When a person exercises, their muscles become stronger in response to the progressive overload. A person’s muscles also need to be progressively loaded on a consistent basis in order to maintain their mass. When someone has an injury, they may experience a decreased muscle mass due to disuse atrophy. Physiotherapy will help prevent this from happening while the patient recovers. Following the surgery people lose mass in response to inactivity
Disuse muscle atrophy
It’s not enough to just get your ACL replaced. If the procedure involves reconstruction of the anterior cruciate ligament, which connects the femur (thigh bone) to the tibia (shinbone), then muscle atrophy will occur as a result of inactivity.
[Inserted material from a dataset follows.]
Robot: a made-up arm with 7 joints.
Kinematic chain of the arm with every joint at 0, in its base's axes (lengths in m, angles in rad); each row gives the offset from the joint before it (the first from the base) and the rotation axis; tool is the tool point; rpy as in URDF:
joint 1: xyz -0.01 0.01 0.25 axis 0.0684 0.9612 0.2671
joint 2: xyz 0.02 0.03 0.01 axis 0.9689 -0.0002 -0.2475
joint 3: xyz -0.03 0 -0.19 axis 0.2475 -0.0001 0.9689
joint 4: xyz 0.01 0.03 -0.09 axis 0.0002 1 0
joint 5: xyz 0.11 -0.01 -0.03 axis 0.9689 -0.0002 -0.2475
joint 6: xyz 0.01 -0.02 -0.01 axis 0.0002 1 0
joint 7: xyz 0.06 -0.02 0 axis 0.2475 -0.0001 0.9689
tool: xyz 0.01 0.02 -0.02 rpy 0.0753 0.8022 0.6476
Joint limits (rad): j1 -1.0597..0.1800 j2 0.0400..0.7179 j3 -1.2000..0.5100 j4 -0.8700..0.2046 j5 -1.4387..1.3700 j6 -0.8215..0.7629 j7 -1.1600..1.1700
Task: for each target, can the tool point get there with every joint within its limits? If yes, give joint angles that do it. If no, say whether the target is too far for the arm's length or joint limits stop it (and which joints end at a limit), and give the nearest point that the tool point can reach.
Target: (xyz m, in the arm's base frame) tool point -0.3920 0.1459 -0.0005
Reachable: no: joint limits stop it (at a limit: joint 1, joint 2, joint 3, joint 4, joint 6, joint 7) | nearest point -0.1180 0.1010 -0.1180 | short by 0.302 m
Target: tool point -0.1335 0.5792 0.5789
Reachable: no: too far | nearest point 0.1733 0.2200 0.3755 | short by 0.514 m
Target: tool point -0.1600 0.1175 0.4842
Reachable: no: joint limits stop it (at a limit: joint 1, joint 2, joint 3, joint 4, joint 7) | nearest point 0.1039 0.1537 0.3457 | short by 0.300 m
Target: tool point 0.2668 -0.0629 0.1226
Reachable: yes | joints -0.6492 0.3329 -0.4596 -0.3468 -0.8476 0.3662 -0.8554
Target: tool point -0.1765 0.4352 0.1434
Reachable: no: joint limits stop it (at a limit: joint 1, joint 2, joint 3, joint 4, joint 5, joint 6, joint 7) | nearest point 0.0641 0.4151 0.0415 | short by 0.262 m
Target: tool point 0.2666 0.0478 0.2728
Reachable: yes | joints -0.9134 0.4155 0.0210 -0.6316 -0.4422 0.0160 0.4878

Initial few weeks after ACL surgery, you will mostly be doing rest with limited activities. This will result in loss of muscle mass due to absence of adequate stimulation of muscles. This is called Disuse muscle atrophy.
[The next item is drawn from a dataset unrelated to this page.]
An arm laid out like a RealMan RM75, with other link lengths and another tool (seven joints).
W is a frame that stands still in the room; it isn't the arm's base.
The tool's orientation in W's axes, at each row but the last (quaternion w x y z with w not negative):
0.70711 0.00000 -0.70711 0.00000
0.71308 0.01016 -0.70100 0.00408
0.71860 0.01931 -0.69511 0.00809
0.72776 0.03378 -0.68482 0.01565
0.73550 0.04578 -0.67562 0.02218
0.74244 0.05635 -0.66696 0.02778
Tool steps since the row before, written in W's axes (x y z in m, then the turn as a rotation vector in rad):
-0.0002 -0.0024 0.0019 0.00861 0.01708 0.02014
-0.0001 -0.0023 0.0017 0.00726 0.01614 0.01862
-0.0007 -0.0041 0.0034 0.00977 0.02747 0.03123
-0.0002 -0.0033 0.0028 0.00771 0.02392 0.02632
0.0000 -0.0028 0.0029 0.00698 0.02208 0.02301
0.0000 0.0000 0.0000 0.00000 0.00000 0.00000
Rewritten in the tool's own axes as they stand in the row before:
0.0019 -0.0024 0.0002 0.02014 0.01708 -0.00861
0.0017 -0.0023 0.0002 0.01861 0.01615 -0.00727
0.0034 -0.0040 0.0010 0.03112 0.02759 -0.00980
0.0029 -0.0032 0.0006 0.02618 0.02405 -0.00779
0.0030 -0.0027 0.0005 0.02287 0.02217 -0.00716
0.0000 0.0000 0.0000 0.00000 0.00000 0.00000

The importance of starting physiotherapy immediately
Athletes who undergo surgery for an ACL tear often have trouble regaining the strength of their quadriceps. Thigh muscles are important because they provide knee stability. The longer the time between injury and surgery, the less likely it is that your quadriceps will return to full strength. Starting physiotherapy immediately after surgery gives your quadriceps the best chance of strengthening. A well-customized physiotherapy protocol with quadriceps strengthening gives the best results.
If a patient doesn’t follow all physiotherapy protocols, they may have problems with disuse muscle atrophy, which means that muscles may not regain the same amount of mass. This can lead to a long recovery time. Remember this is always a team work which involves surgeon, physiotherapist and patient.
It can take over a year to regain muscle mass
The ideal time for ACL surgery
Getting ACL surgery at ideal time is another way to prevent thigh muscle wasting. This is because following ACL injury patient will not be able work with full strength. This limitation in affected limb results in progressive weakening of thigh muscles. This makes post operative rehabilitation poor and patient will definitely struggle to get back to normal life. So, ideal time of ACL surgery is 4-6 weeks after ACL injury. To much delay results in thigh muscle wasting and makes post op rehabilitation hard.